Friday, April 30, 2010

What's in a Name?




"A rose by any other name would smell as sweet" says the enamored Romeo.







Samuel Coleridge Taylor expressed a similar sentiment:

Ah! replied my gentle fair,
Beloved, what are names but air?
Choose thou, whatever suits the line:
Call me Sappho, cal me Chloris,
Call me Lalage, or Doris,
Only, only call me thine.

But these were supremely confident lovers, secure in what they had. In Toni Morrison's Beloved, her character expresses something quite different. When Beloved comes to lie down with Paul D, she cries, "And you have to call me my name....Call my name...Please call it."

If you are alone, or unrecognized, or searching for an identity in a foreign environment, the assurance of having a name, your own name, can be important.

At Adroit College, we are required to use Korean names. If we're not Korean, the teacher makes up a name for us.

The Korean name I was given at Adroit College is 민백영, pronounced something like Min Baek Yeong. I have been called by that name for the past 2 years that I have been taking classes there.

In Korea, though, the name I went by was 마가넷, or Ma Ga Let. No one suggested I should go by any other name. That was fine with me.

Perhaps I'm lucky that I have a name that exists - and/or sounds good (to me at least) - in other languages. Living in France and Zaire I went by Marguerite or Maguy, and Margarita in Guatemala. When I hear one of these versions of Margaret, including the Korean MaGaLet, it still sounds like my name, like me. When I hear Min Baek Young, it sounds like someone else.

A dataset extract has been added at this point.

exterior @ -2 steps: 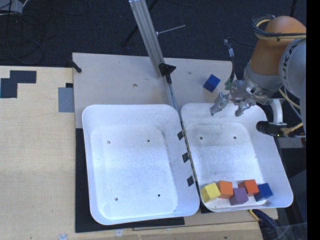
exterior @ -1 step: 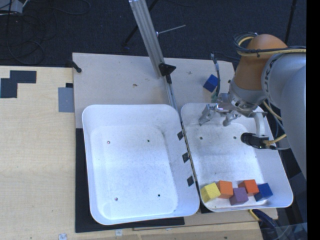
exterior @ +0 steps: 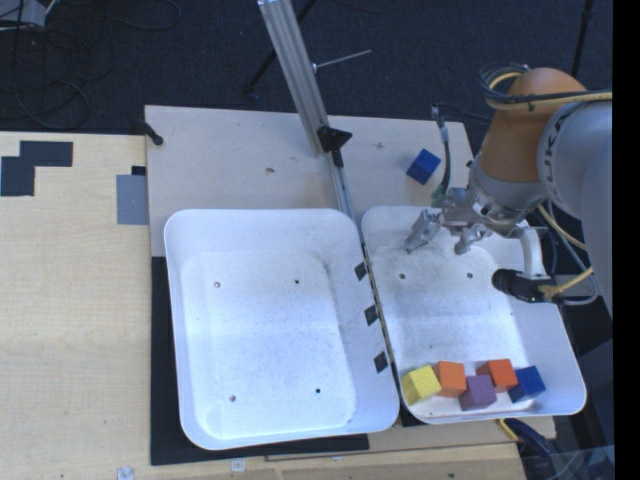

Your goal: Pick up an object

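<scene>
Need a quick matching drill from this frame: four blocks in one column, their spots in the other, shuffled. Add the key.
Things:
1. yellow block
2. purple block
3. blue block on the bench
4. blue block in the bin

Places:
A. outside both bins, on the board behind the right bin
B. right end of the cluster at the right bin's near edge
C. left end of that cluster
D. in that cluster, in front of the two orange blocks

Pairs: 1-C, 2-D, 3-A, 4-B
</scene>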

I understand the teacher's thinking - if we have a Korean name, we will feel more "Korean," we will immerse into the culture more, we will get used to Korean names, and so on. But I don't think it works. I think it backfires. It adds an additional tension, an additional insecurity, to a situation that is already difficult and tense.

I think now about the names of our students, and how some of them have taken the step to adopt an American name, and what it might have cost them to do so. I think of others who have no wish at all to adopt an American name, and I sympathize with them.

I also recognize something new. Sometimes, when I, as a teacher, would ask students their name, they would pronounce it in the "American" way, using English sounds. This would confuse me, or irritate me, because I wanted to try to pronounce their name "correctly." But now I see that maybe the pronunciation of their name using English sounds IS their American name, the name they want to use here - an American twist on what still remains their own name, a comfortable way to bridge the gap between the two cultures and languages.